Whether you’re looking for a whole meal with protein and carbs or just a protein entrée, this recipe is a great addition to your culinary arsenal. Just 1 cup of cooked penne boosts the carbs by more than 40 compared with the chicken alone. Plus, the chicken offers plenty of protein.
Makes: 6 servings
Serving size: 5oz (140g)
Prep time: 5 minutes
Cook time: 15 minutes
INGREDIENTS
2 tbsp extra virgin olive oil
1⁄2 cup white wine, plus 2 tbsp
6 skinless, boneless chicken breasts
3 garlic cloves, minced
1⁄2 cup diced white onion
3 cups tomatoes, chopped
2 tsp chopped fresh thyme
1 tbsp chopped fresh basil
1⁄4 tbsp chopped fresh parsley
3 tbsp chopped black olives
salt and freshly ground black pepper
cooked penne
DIRECTIONS
1 In a skillet on the stovetop over medium heat, heat the olive oil and 2 tablespoons of white wine until shimmering. Add the chicken and sauté until golden, about 4 to 6 minutes per side. Remove the chicken from the skillet and set aside.

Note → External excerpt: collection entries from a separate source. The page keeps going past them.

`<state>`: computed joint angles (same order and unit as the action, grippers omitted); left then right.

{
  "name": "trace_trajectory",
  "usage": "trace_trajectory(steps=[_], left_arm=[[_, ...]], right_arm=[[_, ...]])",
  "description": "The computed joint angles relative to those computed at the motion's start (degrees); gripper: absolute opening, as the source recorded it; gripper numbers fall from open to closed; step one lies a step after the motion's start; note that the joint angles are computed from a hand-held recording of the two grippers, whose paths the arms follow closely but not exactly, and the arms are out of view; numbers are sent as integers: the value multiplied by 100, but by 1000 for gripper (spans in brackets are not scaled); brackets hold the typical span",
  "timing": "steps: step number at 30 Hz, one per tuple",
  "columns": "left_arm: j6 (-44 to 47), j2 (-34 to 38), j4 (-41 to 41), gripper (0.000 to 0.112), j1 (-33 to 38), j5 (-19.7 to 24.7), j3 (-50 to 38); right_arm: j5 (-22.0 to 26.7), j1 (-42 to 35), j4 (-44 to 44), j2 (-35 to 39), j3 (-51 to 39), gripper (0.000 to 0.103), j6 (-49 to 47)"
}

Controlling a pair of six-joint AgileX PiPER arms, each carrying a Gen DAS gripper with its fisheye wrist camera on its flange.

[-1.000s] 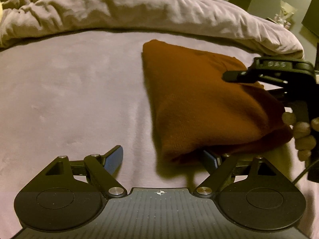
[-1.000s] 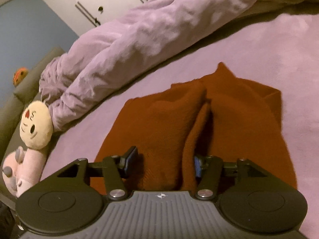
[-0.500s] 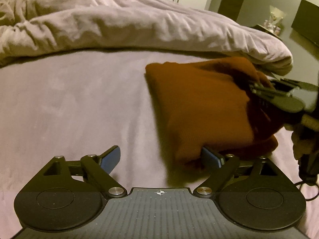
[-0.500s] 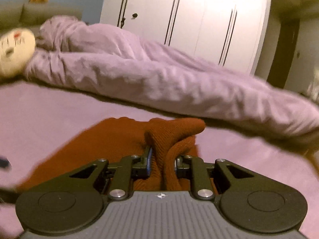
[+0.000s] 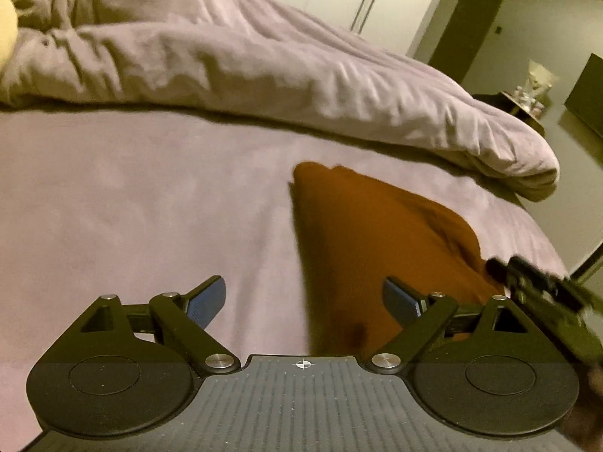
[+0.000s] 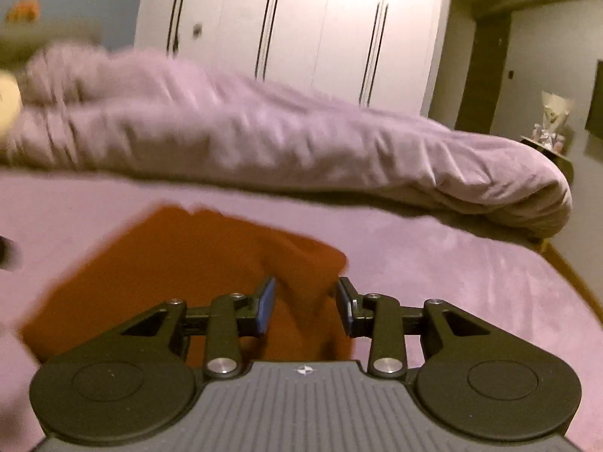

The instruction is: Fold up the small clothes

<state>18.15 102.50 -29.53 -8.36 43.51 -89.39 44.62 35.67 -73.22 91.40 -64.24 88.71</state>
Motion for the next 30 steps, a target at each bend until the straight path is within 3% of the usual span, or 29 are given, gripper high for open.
trace_trajectory(steps=[2,4,7,10,11,13,16,19,21,23,27,30], left_arm=[[-202,169,154,94,-169,41,-77],[-156,293,256,94,-332,74,-41],[-103,482,345,94,-445,291,7],[216,425,274,98,-538,-251,497],[209,427,252,98,-529,-235,483],[181,471,117,98,-407,76,300],[283,434,-278,98,-92,569,63],[295,387,-425,97,37,572,-133],[203,542,-474,97,130,642,-427],[-70,861,-470,97,173,930,-897],[-345,1593,-769,97,226,1548,-1809],[-605,2145,-895,97,164,1917,-2491]], right_arm=[[-245,142,38,-146,186,32,81],[-402,160,317,-86,244,21,-333],[-422,77,619,96,265,13,-760],[-466,46,241,231,514,12,-658],[-455,65,29,279,570,12,-508],[-491,53,-54,245,650,12,-369],[-783,-127,512,-44,609,12,-582],[-1198,-405,992,-424,693,12,-684],[-1245,-527,1060,-640,780,22,-520],[-1086,-721,1510,-598,576,46,-921],[-2026,-1724,3750,-511,461,48,-2800],[-2691,-2417,5468,-244,435,60,-4110]])
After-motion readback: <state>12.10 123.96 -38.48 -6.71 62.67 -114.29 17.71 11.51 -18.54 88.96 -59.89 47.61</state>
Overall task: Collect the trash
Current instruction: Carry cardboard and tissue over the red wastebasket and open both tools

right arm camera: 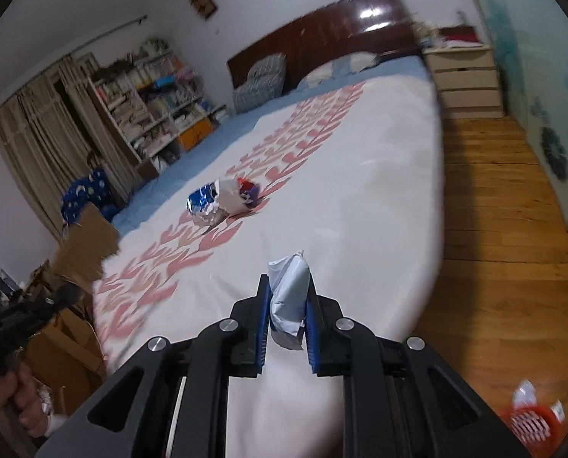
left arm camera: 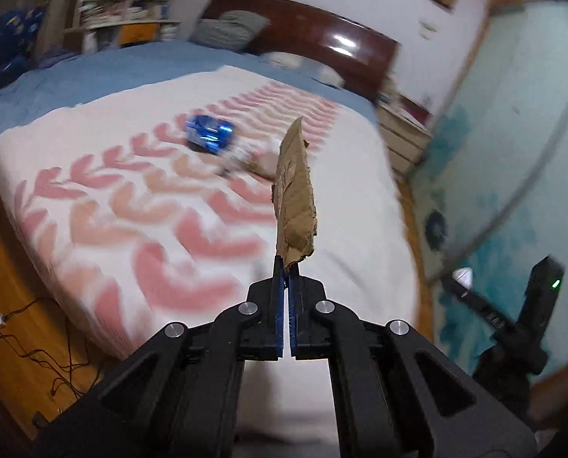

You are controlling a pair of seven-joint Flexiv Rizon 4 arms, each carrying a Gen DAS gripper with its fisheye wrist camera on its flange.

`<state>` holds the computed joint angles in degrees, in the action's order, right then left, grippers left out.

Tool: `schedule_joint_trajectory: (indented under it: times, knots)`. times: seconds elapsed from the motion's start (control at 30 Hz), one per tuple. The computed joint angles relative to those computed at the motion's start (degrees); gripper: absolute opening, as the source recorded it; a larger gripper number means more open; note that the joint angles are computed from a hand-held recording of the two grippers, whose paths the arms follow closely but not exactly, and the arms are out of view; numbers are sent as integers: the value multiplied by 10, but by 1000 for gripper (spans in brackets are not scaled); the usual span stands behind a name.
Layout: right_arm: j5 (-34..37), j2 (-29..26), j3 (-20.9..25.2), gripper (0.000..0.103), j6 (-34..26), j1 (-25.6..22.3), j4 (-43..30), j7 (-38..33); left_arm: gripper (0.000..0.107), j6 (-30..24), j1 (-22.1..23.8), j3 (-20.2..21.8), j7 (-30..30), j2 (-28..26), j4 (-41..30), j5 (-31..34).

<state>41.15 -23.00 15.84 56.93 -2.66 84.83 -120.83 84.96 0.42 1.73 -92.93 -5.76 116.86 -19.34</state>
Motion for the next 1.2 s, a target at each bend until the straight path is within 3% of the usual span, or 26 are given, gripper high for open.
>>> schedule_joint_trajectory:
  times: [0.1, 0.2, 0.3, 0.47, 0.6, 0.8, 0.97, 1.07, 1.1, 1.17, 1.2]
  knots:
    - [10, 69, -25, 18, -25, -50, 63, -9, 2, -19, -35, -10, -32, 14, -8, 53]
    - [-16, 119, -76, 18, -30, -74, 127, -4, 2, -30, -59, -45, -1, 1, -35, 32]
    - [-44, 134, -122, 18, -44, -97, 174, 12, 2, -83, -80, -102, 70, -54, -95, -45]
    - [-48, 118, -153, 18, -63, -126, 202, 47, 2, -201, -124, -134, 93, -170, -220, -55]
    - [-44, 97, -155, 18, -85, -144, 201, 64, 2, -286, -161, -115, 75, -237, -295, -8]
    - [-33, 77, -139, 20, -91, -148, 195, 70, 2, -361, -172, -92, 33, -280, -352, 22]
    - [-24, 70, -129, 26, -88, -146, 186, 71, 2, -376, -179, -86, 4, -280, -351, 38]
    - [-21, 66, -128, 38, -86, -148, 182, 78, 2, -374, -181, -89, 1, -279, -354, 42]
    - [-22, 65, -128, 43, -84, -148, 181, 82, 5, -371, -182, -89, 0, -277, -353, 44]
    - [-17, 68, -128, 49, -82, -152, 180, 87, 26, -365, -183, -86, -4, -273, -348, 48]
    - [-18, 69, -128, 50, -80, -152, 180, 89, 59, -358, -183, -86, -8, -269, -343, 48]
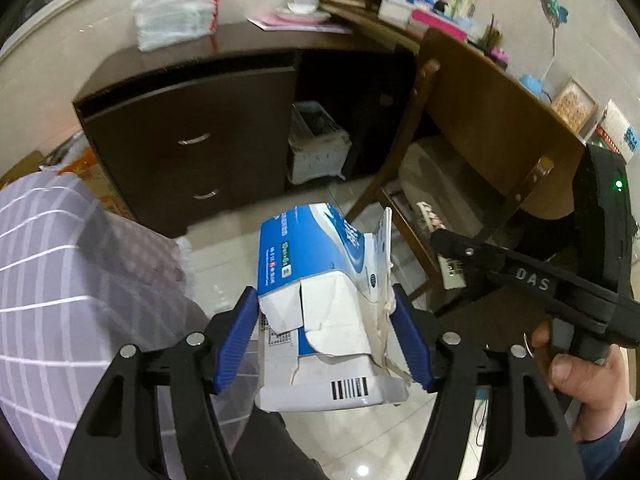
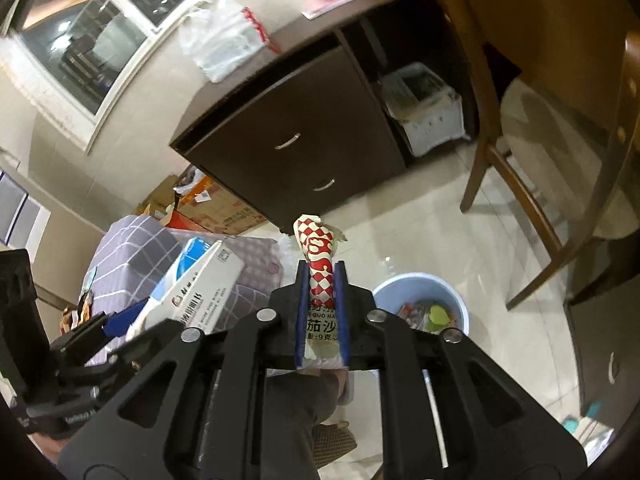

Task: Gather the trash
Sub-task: 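Carry the box and snack bar to the wastebasket and open both tools, then move both tools back over the table toward the orange bag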

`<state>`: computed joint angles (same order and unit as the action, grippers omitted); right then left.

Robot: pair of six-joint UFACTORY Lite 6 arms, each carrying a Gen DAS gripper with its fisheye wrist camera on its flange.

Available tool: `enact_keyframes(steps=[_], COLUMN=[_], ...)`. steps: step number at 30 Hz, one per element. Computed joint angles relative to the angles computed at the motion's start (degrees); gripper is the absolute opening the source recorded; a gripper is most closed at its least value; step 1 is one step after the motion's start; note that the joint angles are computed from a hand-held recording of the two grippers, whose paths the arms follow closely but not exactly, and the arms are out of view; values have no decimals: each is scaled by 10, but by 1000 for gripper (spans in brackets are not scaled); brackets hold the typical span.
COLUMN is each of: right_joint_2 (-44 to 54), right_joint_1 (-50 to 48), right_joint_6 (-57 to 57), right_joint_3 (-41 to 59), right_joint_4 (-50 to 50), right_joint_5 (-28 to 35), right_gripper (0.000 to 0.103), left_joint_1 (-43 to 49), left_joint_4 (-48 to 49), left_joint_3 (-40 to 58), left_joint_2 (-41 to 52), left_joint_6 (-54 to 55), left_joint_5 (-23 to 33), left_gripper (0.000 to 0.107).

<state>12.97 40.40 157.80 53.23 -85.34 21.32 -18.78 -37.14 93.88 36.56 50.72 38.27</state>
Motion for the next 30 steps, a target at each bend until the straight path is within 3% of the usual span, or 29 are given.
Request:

2 Add the garlic to the still-hot skillet and sauté for 30 seconds. Add the onion and sauté for 3 minutes more. Add the tomatoes and bring everything to a boil. Lower the heat to low, add the remaining 1⁄2 cup of white wine, and simmer for 10 minutes. Add the thyme and basil and simmer for 5 minutes more.
3 Return the chicken to the skillet and cover. Cook over low heat until the chicken is cooked through and no longer pink inside, about 1 to 2 minutes. Add the parsley and olives, season with salt and pepper, and cook for 1 minute more.
4 Remove the chicken, vegetables, and herbs from the skillet, spoon them over the penne, and serve immediately.